Zevra Therapeutics, Inc.

September 28, 2023

Page 2

 

In connection herewith, we have assumed that, other than with respect to the Company, all of the documents referred to in this opinion letter have been duly authorized by, have been duly executed and delivered by, and constitute the valid, binding and enforceable obligations of, all of the parties to such documents, all of the signatories to such documents have been duly authorized and all such parties are duly organized and validly existing and have the power and authority (corporate or other) to execute, deliver and perform such documents.

Based upon the foregoing and in reliance thereon, and subject to the assumptions, comments, qualifications, limitations and exceptions set forth herein, we are of the opinion that the issuance of the Shares in connection with the Merger Agreement has been duly authorized by all necessary corporate action of the Company and that, when issued and delivered upon the receipt by the Company of all consideration therefor in accordance with the Merger Agreement and as described in the Registration Statement, the Shares will be validly issued, fully paid and nonassessable.

Our opinion herein reflects only the application of the Delaware General Corporation Law (“DGCL”) (including the statutory provisions, all applicable provisions of the Delaware Constitution and reported judicial decisions interpreting the DGCL).
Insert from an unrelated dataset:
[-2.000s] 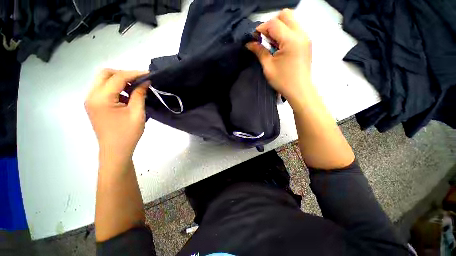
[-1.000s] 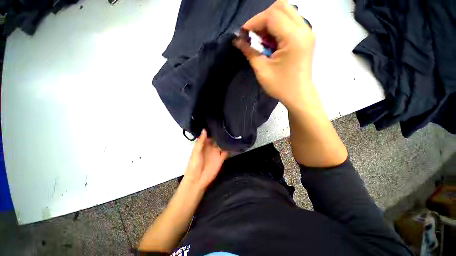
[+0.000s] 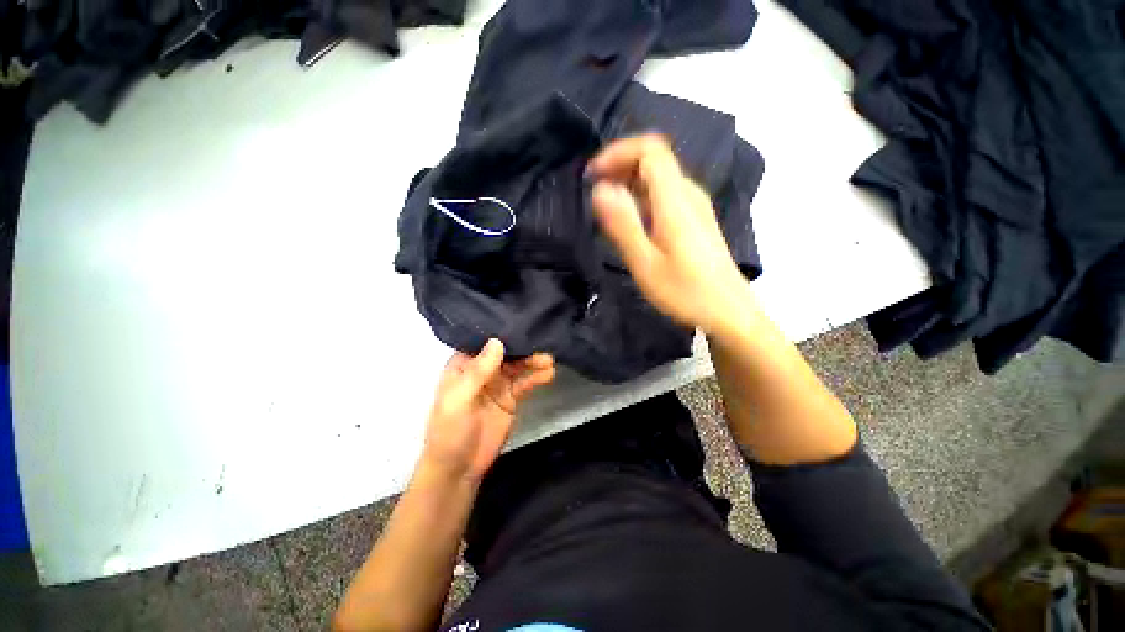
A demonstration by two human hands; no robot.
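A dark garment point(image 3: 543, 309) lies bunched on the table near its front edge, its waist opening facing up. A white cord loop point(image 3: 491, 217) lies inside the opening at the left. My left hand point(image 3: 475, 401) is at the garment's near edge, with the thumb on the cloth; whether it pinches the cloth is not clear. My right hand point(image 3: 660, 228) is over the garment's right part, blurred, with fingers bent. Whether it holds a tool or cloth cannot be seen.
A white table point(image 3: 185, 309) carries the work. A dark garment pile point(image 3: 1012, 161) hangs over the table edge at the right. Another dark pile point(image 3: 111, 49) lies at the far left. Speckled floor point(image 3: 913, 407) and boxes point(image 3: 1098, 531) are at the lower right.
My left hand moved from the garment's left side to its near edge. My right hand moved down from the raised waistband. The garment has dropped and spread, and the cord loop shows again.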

The opinion set forth herein is made as of the date hereof and is subject to, and may be limited by, future changes in the factual matters set forth herein, and we undertake no duty to advise you of the same. The opinion expressed herein is based upon the law in effect (and published or otherwise generally available) on the date hereof, and we assume no obligation to revise or supplement these opinions should such law be changed by legislative action, judicial decision or otherwise. In rendering our opinion, we have not considered, and hereby disclaim any opinion as to, the application or impact of any laws, cases, decisions, rules or regulations of any other jurisdiction, court or administrative agency.
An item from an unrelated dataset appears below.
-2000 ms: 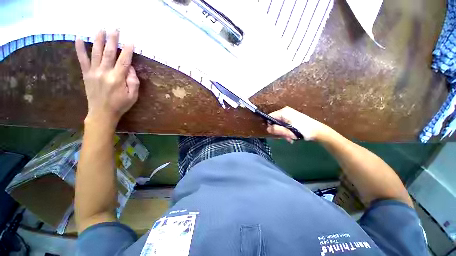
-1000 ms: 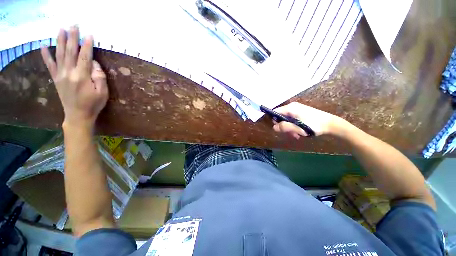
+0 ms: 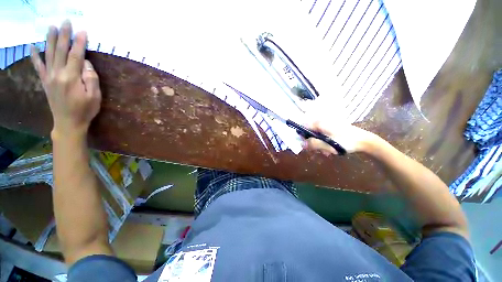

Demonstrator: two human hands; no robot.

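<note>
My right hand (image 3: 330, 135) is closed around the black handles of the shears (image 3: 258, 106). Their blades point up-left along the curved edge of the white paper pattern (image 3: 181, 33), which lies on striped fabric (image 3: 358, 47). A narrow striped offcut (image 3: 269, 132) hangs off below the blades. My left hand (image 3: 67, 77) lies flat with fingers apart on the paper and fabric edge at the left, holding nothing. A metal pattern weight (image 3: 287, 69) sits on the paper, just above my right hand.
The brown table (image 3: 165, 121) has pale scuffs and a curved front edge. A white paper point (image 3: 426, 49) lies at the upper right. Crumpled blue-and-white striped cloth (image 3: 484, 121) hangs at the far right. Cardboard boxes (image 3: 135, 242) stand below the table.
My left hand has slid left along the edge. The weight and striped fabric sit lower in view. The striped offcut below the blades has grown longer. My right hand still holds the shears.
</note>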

This opinion letter is being delivered by us in connection with the filing of the Registration Statement with the Commission. We do not render any opinions except as set forth above. We hereby consent to the filing of this opinion letter as Exhibit 5.1 to the Registration Statement and to the use of our name under the caption “Legal Matters” in the Prospectus which forms part of the Registration Statement. We also consent to your filing copies of this opinion letter as an exhibit to the Registration Statement with such agencies of such states as you deem necessary in the course of complying with the laws of such states regarding the offering and sale of the Shares. In giving such consent, we do not thereby concede that we are within the category of persons whose consent is required under Section 7 of the Securities Act or the rules and regulations of the Commission promulgated thereunder.